How do you make steak even tastier? Pan fry it in bread crumbs, of course.
A guilty pleasure if there ever was one, chicken fried steak was born to go with American food classics like mashed potatoes and black-eyed peas.
A slab of tenderized steak breaded in seasoned flour and pan fried, it's kin to the Weiner Schnitzel brought to Texas by Austrian and German immigrants, who adapted their veal recipe to use the bountiful beef found in Texas.
Lamesa, on the cattle-ranching South Texas plains, claims to be the birthplace of the dish, but John "White Gravy" Neutzling of Lone Star State cowboy town of Bandera insisted he invented it. Do you care, or do you just want to ladle on that peppery white gravy and dig in?
FM

35. Wild Alaska salmon


Salmon is delicious and nutritious -- what more could you want?
Guys risk life and limb fishing for this delish superfood.

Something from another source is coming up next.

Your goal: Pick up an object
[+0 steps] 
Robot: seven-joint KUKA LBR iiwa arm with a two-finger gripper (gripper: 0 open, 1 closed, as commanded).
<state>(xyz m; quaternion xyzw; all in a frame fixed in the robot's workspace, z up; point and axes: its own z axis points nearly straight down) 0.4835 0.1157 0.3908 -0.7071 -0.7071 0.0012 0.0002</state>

Unlike Atlantic salmon, which is 99.8% farmed, Alaska salmon is wild, which means the fish live free and eat clean -- all the better to glaze with Dijon mustard or real maple syrup. Alaska salmon season coincides with their return to spawning streams (guided by an amazing sense of smell to the exact spot where they were born).
Worry not: before fishing season, state biologists ensure that plenty of salmon have already passed upstream to lay eggs. But let's get to that cedar plank, the preferred method of cooking for the many Pacific Northwest Indian tribes whose mythologies and diets include salmon.
Use red cedar (it has no preservatives), and cook slow, for that rich, smoky flavor. Barring that, there's always lox and bagels.